## Task instructions
Exact duplicates of all the records are needed.

## Dataset excerpts
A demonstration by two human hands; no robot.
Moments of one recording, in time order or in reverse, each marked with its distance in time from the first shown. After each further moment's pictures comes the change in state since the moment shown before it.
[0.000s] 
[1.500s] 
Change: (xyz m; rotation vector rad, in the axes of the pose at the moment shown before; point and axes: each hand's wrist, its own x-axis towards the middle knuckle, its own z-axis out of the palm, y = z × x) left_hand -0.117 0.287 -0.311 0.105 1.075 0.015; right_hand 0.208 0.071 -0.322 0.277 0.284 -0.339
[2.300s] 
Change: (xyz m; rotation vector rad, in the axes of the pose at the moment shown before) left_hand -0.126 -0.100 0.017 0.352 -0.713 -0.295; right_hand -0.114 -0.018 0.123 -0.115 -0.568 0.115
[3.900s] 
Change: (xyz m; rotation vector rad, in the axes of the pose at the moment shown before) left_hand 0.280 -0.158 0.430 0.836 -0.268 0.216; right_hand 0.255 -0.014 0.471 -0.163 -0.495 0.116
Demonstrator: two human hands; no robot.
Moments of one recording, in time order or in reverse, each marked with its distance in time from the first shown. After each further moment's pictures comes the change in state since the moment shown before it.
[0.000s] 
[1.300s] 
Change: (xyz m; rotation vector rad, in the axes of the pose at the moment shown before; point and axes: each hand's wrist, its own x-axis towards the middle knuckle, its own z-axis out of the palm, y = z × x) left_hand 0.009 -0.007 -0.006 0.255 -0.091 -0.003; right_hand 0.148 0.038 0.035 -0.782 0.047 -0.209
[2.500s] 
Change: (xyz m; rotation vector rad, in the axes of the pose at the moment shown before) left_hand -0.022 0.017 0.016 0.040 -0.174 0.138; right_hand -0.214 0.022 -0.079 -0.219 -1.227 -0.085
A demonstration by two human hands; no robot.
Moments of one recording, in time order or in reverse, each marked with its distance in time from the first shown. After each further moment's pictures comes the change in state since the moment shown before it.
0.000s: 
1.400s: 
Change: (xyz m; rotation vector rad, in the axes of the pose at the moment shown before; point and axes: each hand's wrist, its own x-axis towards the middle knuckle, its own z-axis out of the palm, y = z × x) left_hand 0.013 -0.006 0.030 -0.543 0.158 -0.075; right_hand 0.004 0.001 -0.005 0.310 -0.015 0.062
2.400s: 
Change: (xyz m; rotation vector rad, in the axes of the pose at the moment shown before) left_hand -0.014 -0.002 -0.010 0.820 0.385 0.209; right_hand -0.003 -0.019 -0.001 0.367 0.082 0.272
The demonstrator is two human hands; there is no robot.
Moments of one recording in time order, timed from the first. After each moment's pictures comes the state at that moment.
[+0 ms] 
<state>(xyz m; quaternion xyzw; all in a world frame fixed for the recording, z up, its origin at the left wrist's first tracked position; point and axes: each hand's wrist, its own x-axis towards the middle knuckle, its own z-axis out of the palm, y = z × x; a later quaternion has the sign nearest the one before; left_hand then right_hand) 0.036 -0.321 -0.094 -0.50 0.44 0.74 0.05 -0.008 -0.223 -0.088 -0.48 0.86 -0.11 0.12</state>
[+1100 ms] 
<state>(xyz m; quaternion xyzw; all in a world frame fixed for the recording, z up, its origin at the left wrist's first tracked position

## Solution
A demonstration by two human hands; no robot.
Moments of one recording, in time order or in reverse, each marked with its distance in time from the first shown. After each further moment's pictures comes the change in state since the moment shown before it.
[0.000s] 
[1.500s] 
Change: (xyz m; rotation vector rad, in the axes of the pose at the moment shown before; point and axes: each hand's wrist, its own x-axis towards the middle knuckle, its own z-axis out of the palm, y = z × x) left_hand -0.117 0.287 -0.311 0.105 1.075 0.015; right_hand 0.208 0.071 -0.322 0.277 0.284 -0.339
[2.300s] 
Change: (xyz m; rotation vector rad, in the axes of the pose at the moment shown before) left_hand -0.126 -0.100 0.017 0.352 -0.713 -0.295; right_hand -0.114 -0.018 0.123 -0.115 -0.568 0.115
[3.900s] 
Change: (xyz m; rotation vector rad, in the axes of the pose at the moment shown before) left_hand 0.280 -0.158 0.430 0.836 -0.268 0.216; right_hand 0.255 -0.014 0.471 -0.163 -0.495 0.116
Demonstrator: two human hands; no robot.
Moments of one recording, in time order or in reverse, each marked with its distance in time from the first shown. After each further moment's pictures comes the change in state since the moment shown before it.
[0.000s] 
[1.300s] 
Change: (xyz m; rotation vector rad, in the axes of the pose at the moment shown before; point and axes: each hand's wrist, its own x-axis towards the middle knuckle, its own z-axis out of the palm, y = z × x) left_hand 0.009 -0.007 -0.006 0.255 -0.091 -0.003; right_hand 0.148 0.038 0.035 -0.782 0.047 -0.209
[2.500s] 
Change: (xyz m; rotation vector rad, in the axes of the pose at the moment shown before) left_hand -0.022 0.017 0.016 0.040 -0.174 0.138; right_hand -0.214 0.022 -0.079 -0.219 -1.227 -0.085
A demonstration by two human hands; no robot.
Moments of one recording, in time order or in reverse, each marked with its distance in time from the first shown. After each further moment's pictures comes the change in state since the moment shown before it.
0.000s: 
1.400s: 
Change: (xyz m; rotation vector rad, in the axes of the pose at the moment shown before; point and axes: each hand's wrist, its own x-axis towards the middle knuckle, its own z-axis out of the palm, y = z × x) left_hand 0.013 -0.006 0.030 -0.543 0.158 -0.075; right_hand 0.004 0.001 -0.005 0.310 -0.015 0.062
2.400s: 
Change: (xyz m; rotation vector rad, in the axes of the pose at the moment shown before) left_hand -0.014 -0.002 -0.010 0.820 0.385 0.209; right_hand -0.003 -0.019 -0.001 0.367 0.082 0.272
The demonstrator is two human hands; there is no robot.
Moments of one recording in time order, timed from the first. After each moment's pictures comes the state at that moment.
[+0 ms] 
<state>(xyz m; quaternion xyzw; all in a world frame fixed for the recording, z up, its origin at the left wrist's first tracked position; point and axes: each hand's wrist, its own x-axis towards the middle knuckle, its own z-axis out of the palm, y = z × x; a later quaternion has the sign nearest the one before; left_hand then right_hand) 0.036 -0.321 -0.094 -0.50 0.44 0.74 0.05 -0.008 -0.223 -0.088 -0.48 0.86 -0.11 0.12</state>
[+1100 ms] 
<state>(xyz m; quaternion xyzw; all in a world frame fixed for the recording, z up, its origin at the left wrist's first tracked position

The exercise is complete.